WORK REQUEST: Set down all the entries again, word for word.

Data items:
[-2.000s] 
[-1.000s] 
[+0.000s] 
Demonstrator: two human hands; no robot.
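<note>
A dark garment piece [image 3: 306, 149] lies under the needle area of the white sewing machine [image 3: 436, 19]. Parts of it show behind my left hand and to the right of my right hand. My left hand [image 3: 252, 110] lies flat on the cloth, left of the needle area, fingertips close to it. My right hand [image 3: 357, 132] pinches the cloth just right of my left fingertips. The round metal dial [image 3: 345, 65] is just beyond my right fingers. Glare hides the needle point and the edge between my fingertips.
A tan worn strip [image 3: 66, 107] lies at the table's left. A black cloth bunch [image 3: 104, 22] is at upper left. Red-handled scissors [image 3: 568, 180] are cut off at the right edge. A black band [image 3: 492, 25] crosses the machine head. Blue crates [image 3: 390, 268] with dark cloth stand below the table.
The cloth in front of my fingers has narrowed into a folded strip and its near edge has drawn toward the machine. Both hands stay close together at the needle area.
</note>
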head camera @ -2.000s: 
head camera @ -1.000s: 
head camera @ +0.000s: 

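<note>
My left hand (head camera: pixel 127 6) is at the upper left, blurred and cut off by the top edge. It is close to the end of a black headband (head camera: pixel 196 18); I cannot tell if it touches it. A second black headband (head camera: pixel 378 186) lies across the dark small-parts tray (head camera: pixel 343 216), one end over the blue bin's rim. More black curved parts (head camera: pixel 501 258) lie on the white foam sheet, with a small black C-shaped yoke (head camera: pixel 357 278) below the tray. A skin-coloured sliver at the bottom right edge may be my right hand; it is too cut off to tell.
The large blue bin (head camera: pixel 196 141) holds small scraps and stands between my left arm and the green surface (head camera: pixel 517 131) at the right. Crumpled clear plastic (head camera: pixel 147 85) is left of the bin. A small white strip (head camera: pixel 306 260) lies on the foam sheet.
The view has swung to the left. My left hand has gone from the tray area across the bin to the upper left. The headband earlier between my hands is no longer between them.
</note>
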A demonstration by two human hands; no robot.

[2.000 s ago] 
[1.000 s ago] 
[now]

WRITTEN SOLUTION:
[-2.000s] 
[-1.000s] 
[+0.000s] 
Demonstrator: two human hands; no robot.
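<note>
A dark garment piece [image 3: 306, 149] lies under the needle area of the white sewing machine [image 3: 436, 19]. Parts of it show behind my left hand and to the right of my right hand. My left hand [image 3: 252, 110] lies flat on the cloth, left of the needle area, fingertips close to it. My right hand [image 3: 357, 132] pinches the cloth just right of my left fingertips. The round metal dial [image 3: 345, 65] is just beyond my right fingers. Glare hides the needle point and the edge between my fingertips.
A tan worn strip [image 3: 66, 107] lies at the table's left. A black cloth bunch [image 3: 104, 22] is at upper left. Red-handled scissors [image 3: 568, 180] are cut off at the right edge. A black band [image 3: 492, 25] crosses the machine head. Blue crates [image 3: 390, 268] with dark cloth stand below the table.
The cloth in front of my fingers has narrowed into a folded strip and its near edge has drawn toward the machine. Both hands stay close together at the needle area.
</note>
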head camera @ -2.000s: 
head camera @ -1.000s: 
head camera @ +0.000s: 

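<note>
My left hand (head camera: pixel 127 6) is at the upper left, blurred and cut off by the top edge. It is close to the end of a black headband (head camera: pixel 196 18); I cannot tell if it touches it. A second black headband (head camera: pixel 378 186) lies across the dark small-parts tray (head camera: pixel 343 216), one end over the blue bin's rim. More black curved parts (head camera: pixel 501 258) lie on the white foam sheet, with a small black C-shaped yoke (head camera: pixel 357 278) below the tray. A skin-coloured sliver at the bottom right edge may be my right hand; it is too cut off to tell.
The large blue bin (head camera: pixel 196 141) holds small scraps and stands between my left arm and the green surface (head camera: pixel 517 131) at the right. Crumpled clear plastic (head camera: pixel 147 85) is left of the bin. A small white strip (head camera: pixel 306 260) lies on the foam sheet.
The view has swung to the left. My left hand has gone from the tray area across the bin to the upper left. The headband earlier between my hands is no longer between them.
</note>
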A demonstration by two human hands; no robot.

[2.000 s ago] 
[1.000 s ago] 
[now]

This concludes the output for the exercise.